CROWN HEIGHTS — Twelve months and 200 portraits later, artist Rusty Zimmerman is almost ready to unveil the face of Crown Heights.

The creator of the neighborhood’s Free Portrait Project — what he has called a Herculean effort to paint and interview 200 people to document “who we are now, amid gentrification” — is getting ready to show off the results with a big celebration and month-long exhibit at a local museum.

The portraits will go on display at the Brooklyn Children’s Museum starting Sept. 25, ushered into the space with a party and march (complete with two marching bands, he says) for a final event bringing together the diverse community.

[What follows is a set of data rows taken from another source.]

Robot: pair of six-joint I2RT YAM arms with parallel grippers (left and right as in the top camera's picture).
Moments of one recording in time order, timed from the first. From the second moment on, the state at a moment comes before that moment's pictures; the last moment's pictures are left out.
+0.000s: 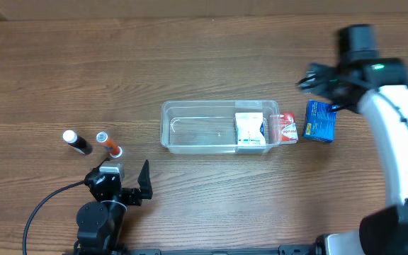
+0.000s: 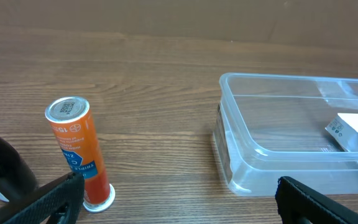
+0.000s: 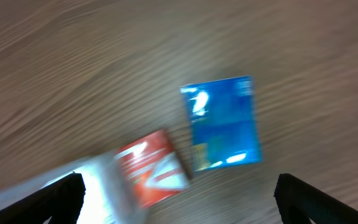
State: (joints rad) left arm -0.09 0.02 0.12 -0.39 0.03 -0.12; right arm -0.01 1.63 1.57 -1.13 0.07 0.41
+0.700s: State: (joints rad) left arm -0.09 0.02 0.12 -0.39 0.03 -0.12; right arm -0.21 1.86 1.57 -1.10 0.01 0.26
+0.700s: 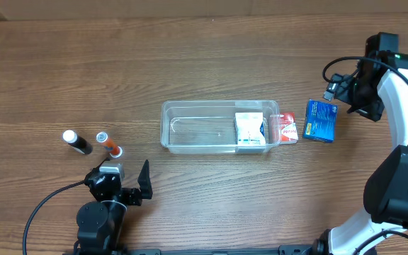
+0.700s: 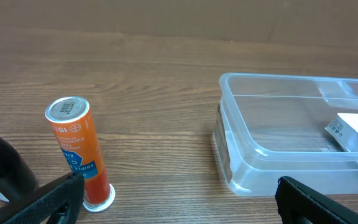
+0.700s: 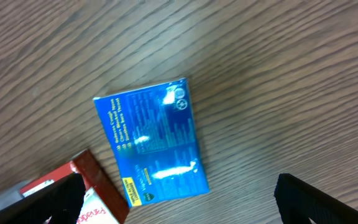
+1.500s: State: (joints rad) left arm -0.09 0.02 0.12 -0.39 0.03 -0.12; right arm -0.16 2.01 1.43 -0.95 -0.10 0.19
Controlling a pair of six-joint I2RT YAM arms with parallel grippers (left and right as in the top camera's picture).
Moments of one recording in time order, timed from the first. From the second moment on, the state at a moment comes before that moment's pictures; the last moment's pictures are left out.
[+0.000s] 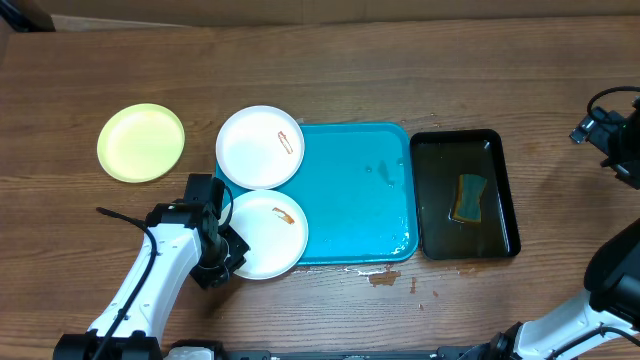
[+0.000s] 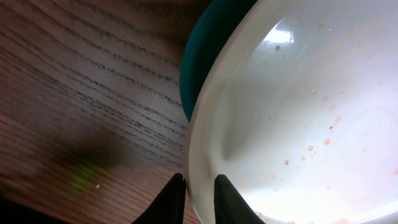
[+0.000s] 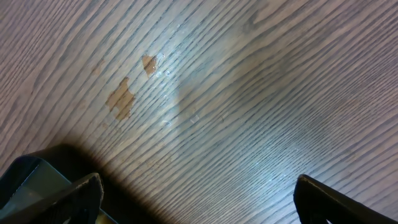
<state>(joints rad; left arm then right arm) -0.06 1.36 0.72 -0.99 0.08 -0.83 -0.51 1.89 1.65 -1.13 -0.02 0.25</state>
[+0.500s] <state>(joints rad) -0.06 1.36 0.70 -0.99 0.08 -0.83 -0.51 1.89 1.65 -1.13 -0.02 0.25</state>
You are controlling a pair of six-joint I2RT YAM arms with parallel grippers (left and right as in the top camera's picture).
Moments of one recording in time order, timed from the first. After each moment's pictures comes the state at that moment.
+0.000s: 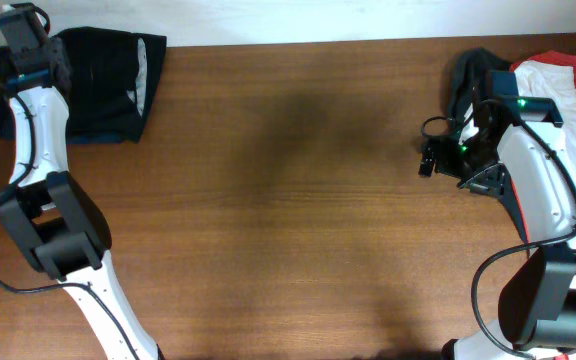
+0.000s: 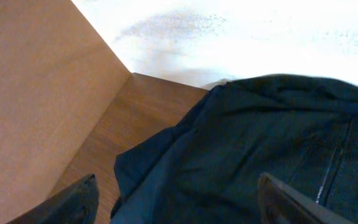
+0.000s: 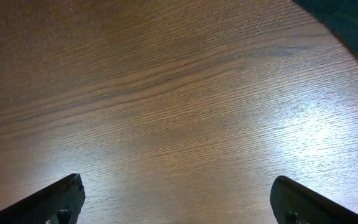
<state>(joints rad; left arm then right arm) 0.30 2.35 2.14 -0.34 -0.38 0.17 -0.11 1.75 1.48 -1.22 -0.07 0.24</state>
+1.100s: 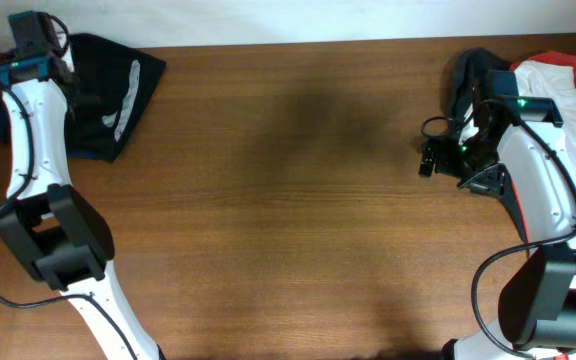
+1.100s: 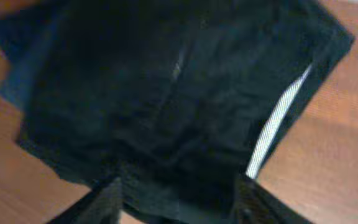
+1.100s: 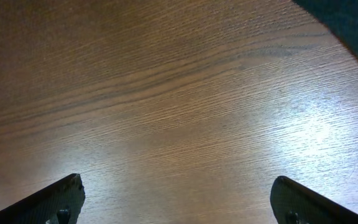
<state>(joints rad) 0.27 2.25 2.16 -0.92 -0.13 0.01 -0.11 1.75 1.48 -1.22 -0.07 0.24</state>
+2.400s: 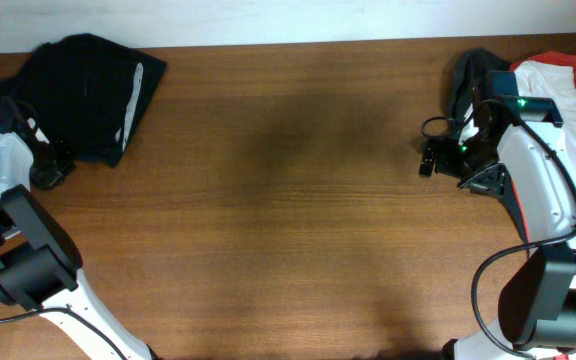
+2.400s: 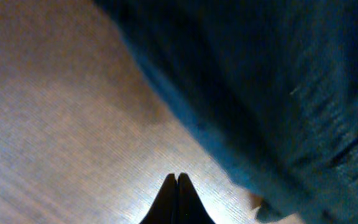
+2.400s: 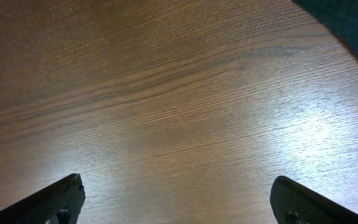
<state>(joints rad) 0.50 2.23 1.74 -0.78 0.13 -0.27 -0.11 1.75 1.48 -1.22 -0.07 0.24</state>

“All the folks who have been painted with their friends, families, community members, representatives from local offices, will take a walk together with people they might otherwise not take a walk with for one mile,” he said.

Fostering a sense of community and neighborliness through the project has been a “gift,” Zimmerman said. In the past year as he’s gotten to know more people in his studio, the artist has introduced people to each other at local viewing parties, on the street and in the portrait sessions themselves, where subjects often sit in on each other’s four-hour portrait-making.

“The opportunity to encourage people to say hello to each other has been wonderful,” he said.

But the full-time project, funded completely by donations and grants, has one more financial hurdle to pass before the final exhibit can go up. Frames for the portraits, costs for the exhibition space and audio editing for the 900 hours of stories Zimmerman recorded from portrait subjects cost thousands of dollars, he said; with an online fundraiser, he’s hoping to raise $5,000 before next week’s event.

Lots of help for the project has already come through, however. Brooklyn Brewery is sponsoring the Sept. 25 exhibit opening, Repair the World, a local nonprofit, is providing kosher wine and the LeFrak Lakeside skating rink donated bicycle rickshaw carriages to help carry the older portrait participants (the oldest subject is 94, Zimmerman said) in the march to the museum.

The event is free and open to the public.

“We encourage everyone in Crown Heights to come out and celebrate the neighborhood and each other,” he said.

The Free Portrait Project exhibition party will begin at 4 p.m. on Sunday, Sept. 25 with a march starting at Eastern Parkway and Bedford Avenue. The museum opening starts at 5 p.m. at the Brooklyn Children’s Museum at 145 Brooklyn Ave.